***** RECORDS *****

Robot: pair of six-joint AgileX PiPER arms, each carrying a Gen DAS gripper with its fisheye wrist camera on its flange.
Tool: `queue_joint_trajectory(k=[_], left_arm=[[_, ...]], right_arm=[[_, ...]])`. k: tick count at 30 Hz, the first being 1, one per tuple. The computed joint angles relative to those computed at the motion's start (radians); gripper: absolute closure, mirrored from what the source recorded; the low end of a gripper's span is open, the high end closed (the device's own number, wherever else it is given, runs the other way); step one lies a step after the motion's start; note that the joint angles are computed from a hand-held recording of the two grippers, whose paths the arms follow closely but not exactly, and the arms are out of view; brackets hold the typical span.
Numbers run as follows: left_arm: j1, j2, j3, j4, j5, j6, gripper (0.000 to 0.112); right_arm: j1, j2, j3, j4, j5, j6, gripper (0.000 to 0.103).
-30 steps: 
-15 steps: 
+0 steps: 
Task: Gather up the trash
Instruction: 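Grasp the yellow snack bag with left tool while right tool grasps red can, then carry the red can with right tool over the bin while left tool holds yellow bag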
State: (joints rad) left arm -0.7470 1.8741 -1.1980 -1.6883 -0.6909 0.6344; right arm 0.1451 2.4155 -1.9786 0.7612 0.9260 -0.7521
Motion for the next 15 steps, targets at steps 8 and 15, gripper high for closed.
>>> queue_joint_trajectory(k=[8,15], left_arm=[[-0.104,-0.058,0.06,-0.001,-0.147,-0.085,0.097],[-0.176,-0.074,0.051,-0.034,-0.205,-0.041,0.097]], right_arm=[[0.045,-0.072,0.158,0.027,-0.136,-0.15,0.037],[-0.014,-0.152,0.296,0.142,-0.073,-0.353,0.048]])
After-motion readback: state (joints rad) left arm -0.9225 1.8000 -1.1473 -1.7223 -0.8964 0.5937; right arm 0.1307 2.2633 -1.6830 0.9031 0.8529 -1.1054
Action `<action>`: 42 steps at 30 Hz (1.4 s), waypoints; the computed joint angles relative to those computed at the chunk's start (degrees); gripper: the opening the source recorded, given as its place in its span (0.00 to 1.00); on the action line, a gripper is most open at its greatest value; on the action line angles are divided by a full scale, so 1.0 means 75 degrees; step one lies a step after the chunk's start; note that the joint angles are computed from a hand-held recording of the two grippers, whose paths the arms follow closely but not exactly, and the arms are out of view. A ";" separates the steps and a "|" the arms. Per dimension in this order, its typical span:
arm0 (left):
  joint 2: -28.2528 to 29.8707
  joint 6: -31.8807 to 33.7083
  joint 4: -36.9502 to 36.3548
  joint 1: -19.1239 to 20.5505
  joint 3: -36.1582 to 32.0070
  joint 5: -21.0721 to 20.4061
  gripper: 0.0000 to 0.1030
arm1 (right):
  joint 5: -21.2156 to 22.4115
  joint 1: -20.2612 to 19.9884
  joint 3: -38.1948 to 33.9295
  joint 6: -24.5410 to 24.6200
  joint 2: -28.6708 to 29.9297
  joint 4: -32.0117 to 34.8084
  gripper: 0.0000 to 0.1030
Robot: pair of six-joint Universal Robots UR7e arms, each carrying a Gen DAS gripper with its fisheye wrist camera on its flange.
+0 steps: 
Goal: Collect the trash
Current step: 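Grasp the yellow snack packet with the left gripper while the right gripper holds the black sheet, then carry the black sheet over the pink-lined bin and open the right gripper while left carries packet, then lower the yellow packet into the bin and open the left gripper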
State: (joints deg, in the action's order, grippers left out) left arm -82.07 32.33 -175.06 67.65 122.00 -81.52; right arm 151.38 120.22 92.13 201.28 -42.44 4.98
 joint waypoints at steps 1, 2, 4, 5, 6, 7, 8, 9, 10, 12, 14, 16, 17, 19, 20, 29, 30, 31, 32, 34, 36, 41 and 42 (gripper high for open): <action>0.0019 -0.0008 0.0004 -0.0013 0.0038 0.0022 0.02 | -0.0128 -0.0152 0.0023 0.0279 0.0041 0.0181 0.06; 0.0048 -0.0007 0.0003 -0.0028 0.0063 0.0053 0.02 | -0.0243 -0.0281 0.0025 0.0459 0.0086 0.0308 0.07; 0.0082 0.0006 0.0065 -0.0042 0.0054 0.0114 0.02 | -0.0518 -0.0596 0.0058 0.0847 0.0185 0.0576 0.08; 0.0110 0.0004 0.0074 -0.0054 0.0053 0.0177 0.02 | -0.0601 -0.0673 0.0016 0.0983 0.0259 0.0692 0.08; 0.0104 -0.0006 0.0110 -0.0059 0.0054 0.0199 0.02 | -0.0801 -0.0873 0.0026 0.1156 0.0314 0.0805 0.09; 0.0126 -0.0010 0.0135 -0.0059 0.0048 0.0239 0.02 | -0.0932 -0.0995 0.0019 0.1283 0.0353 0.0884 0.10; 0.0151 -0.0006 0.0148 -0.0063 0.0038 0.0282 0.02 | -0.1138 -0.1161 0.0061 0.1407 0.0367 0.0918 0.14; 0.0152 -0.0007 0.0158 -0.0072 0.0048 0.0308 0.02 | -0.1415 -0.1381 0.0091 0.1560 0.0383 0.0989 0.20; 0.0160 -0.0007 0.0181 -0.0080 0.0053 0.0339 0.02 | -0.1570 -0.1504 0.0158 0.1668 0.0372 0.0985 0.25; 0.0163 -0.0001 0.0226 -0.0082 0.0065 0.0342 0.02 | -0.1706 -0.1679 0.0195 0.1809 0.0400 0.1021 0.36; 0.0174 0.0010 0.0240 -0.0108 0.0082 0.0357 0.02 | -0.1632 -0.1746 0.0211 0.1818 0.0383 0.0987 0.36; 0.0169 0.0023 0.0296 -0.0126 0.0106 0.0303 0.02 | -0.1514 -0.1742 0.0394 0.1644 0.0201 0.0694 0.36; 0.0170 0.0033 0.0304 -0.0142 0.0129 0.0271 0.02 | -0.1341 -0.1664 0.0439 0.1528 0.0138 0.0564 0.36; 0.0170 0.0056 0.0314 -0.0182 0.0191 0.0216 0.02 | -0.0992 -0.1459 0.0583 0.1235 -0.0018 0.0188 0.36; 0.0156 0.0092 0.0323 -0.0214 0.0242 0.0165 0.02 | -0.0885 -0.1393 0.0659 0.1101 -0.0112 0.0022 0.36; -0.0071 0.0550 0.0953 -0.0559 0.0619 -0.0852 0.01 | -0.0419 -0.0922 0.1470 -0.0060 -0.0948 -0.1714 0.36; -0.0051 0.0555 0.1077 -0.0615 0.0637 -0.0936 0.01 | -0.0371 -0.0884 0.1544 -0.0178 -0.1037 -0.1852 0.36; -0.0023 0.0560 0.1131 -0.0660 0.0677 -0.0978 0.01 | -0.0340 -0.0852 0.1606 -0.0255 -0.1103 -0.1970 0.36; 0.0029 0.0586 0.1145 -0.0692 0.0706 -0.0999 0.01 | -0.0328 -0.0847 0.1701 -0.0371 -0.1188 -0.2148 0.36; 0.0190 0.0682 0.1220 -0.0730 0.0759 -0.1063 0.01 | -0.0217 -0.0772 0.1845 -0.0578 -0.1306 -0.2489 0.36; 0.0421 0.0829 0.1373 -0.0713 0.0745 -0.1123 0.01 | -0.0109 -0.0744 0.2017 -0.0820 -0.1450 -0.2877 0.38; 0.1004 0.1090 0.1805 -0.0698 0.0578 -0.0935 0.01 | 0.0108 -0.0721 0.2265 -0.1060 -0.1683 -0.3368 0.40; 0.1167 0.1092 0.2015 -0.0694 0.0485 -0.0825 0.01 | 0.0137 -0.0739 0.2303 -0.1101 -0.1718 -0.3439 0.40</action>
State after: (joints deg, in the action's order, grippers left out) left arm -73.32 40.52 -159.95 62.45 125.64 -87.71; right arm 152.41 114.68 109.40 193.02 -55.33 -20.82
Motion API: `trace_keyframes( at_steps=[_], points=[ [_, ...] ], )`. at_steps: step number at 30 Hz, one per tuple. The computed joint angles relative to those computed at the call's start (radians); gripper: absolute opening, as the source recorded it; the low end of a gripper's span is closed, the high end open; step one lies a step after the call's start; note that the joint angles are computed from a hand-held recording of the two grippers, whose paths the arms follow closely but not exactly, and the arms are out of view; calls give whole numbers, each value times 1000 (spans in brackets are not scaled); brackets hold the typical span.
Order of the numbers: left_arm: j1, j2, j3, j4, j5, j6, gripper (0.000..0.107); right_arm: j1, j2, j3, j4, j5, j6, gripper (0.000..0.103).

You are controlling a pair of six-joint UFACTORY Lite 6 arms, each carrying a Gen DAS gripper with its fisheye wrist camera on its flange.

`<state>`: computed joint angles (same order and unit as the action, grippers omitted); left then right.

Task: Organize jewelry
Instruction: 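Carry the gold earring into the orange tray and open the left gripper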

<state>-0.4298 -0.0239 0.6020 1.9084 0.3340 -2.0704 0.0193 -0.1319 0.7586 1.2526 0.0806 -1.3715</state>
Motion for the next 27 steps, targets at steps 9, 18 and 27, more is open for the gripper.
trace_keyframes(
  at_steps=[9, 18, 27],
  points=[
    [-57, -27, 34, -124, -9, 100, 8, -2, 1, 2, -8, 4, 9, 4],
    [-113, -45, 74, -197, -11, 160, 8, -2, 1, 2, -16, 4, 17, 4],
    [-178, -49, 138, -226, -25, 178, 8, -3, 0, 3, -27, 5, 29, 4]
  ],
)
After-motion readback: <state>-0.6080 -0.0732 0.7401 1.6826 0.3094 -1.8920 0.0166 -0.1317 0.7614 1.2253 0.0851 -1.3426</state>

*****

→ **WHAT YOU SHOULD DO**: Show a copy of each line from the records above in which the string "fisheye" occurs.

→ **TASK RESPONSE**:
Robot: pair of six-joint AgileX PiPER arms, each carrying a Gen DAS gripper with its fisheye wrist camera on its flange.
Robot: pair of six-joint Universal Robots UR7e arms, each carrying a Gen DAS gripper with its fisheye wrist camera on its flange.
You are controlling a pair of six-joint UFACTORY Lite 6 arms, each carrying a Gen DAS gripper with its fisheye wrist camera on its flange.

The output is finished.